## EXERCISE
Word for word, restate the lines of the data from the first through the one containing "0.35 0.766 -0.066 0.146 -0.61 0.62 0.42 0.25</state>", and nothing else.

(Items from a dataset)
*** Block opens ***
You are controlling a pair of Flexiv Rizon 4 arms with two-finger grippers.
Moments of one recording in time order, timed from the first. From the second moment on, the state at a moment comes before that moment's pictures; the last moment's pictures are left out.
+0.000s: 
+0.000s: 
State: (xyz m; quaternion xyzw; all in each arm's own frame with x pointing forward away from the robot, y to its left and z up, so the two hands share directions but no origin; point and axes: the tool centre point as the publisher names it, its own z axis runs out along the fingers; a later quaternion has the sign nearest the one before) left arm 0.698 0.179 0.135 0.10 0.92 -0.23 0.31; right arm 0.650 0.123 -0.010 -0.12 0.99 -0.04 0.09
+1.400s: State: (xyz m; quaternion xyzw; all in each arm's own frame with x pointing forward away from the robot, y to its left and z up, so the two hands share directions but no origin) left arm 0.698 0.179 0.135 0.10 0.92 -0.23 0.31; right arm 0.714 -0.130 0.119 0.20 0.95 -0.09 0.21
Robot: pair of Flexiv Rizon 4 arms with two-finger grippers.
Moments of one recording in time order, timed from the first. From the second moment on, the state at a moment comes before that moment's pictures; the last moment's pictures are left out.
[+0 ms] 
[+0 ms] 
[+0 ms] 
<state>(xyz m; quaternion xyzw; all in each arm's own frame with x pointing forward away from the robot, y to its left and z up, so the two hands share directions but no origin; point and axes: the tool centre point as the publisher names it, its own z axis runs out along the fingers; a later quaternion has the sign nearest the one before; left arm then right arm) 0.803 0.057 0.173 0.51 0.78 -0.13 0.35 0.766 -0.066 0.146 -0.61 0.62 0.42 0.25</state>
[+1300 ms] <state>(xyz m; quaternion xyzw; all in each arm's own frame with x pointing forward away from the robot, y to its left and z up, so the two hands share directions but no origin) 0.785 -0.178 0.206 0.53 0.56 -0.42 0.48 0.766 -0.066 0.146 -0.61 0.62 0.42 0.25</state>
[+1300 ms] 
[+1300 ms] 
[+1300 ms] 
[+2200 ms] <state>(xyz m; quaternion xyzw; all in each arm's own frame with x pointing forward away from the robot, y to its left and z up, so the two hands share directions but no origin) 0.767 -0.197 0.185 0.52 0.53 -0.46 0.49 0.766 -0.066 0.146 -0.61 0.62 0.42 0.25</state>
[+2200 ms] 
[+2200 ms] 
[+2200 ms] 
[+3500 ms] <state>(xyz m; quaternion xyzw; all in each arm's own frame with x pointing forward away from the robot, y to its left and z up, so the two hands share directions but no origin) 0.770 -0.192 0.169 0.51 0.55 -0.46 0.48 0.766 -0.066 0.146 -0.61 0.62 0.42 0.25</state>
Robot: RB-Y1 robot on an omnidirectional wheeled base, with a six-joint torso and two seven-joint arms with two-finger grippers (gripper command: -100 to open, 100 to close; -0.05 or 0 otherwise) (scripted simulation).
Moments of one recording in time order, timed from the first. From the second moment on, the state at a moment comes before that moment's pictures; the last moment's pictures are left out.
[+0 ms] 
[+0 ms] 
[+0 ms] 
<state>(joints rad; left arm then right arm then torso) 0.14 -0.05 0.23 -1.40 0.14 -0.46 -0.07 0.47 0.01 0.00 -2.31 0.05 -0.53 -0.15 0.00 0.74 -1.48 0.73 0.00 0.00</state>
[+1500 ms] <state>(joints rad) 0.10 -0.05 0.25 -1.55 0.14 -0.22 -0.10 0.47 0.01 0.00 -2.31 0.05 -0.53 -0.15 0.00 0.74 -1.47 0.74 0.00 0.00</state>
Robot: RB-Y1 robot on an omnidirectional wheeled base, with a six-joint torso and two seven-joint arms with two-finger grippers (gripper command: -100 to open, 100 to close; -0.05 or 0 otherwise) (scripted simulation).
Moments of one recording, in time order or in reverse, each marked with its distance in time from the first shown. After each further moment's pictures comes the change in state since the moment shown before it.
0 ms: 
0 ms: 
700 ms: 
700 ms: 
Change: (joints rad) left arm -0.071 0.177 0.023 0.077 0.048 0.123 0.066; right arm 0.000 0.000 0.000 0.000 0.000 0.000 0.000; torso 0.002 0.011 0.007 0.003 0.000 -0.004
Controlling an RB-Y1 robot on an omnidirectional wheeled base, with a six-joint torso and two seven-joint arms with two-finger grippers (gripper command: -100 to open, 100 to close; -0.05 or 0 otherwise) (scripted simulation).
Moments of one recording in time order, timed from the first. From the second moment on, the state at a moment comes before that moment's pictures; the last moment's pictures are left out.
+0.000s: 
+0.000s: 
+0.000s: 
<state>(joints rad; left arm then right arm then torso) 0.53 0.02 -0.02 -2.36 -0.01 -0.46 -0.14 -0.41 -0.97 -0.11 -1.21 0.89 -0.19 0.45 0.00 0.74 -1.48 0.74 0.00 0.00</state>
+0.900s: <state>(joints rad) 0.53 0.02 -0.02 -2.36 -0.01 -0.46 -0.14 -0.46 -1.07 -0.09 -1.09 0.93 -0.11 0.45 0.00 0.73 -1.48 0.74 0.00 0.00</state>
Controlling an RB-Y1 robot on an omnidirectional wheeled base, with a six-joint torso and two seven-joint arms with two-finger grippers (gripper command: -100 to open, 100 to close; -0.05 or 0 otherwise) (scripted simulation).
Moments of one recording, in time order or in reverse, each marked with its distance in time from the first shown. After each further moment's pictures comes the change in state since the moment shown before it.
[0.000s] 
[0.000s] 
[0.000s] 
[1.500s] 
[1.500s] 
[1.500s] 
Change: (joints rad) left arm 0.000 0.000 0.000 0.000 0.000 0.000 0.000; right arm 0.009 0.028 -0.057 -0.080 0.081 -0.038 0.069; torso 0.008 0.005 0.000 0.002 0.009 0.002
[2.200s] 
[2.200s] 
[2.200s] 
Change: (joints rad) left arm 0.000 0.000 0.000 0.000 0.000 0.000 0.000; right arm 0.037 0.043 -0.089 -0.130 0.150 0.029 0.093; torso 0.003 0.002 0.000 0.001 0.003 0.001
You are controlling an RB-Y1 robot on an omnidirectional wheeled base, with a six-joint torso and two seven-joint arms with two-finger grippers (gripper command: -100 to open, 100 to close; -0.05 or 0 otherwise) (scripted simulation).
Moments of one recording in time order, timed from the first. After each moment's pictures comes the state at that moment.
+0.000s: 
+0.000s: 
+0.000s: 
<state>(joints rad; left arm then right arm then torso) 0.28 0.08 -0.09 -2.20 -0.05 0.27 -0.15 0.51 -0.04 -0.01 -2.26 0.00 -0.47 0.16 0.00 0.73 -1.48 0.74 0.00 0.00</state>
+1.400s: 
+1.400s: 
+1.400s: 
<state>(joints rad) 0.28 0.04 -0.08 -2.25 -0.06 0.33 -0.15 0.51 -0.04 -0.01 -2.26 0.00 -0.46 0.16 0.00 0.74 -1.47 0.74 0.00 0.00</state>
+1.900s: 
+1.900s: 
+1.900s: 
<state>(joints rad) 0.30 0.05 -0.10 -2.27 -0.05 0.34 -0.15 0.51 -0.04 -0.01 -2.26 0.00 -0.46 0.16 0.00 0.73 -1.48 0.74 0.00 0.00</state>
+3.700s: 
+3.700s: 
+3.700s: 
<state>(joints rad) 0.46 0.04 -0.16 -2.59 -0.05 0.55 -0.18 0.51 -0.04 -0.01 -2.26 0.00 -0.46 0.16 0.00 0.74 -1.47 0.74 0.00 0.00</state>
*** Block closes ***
## SOLUTION TO THE EXERCISE
You are controlling a pair of Flexiv Rizon 4 arms with two-finger grippers.
Moments of one recording in time order, timed from the first. From the second moment on, the state at a moment comes before that moment's pictures; the last moment's pictures are left out.
+0.000s: 
+0.000s: 
State: (xyz m; quaternion xyzw; all in each arm's own frame with x pointing forward away from the robot, y to its left and z up, so the two hands share directions but no origin; point and axes: the tool centre point as the publisher names it, its own z axis runs out along the fingers; a later quaternion has the sign nearest the one before) left arm 0.698 0.179 0.135 0.10 0.92 -0.23 0.31; right arm 0.650 0.123 -0.010 -0.12 0.99 -0.04 0.09
+1.400s: State: (xyz m; quaternion xyzw; all in each arm's own frame with x pointing forward away from the robot, y to its left and z up, so the two hands share directions but no origin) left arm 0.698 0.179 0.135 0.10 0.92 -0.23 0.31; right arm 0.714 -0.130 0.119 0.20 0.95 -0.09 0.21
Robot: pair of Flexiv Rizon 4 arms with two-finger grippers.
Moments of one recording in time order, timed from the first. From the second moment on, the state at a moment comes before that moment's pictures; the last moment's pictures are left out.
[+0 ms] 
[+0 ms] 
[+0 ms] 
<state>(xyz m; quaternion xyzw; all in each arm's own frame with x pointing forward away from the robot, y to its left and z up, so the two hands share directions but no origin; point and axes: the tool centre point as the publisher names it, its own z axis runs out along the fingers; a later quaternion has the sign nearest the one before; left arm then right arm) 0.803 0.057 0.173 0.51 0.78 -0.13 0.35 0.766 -0.066 0.146 -0.61 0.62 0.42 0.25</state>

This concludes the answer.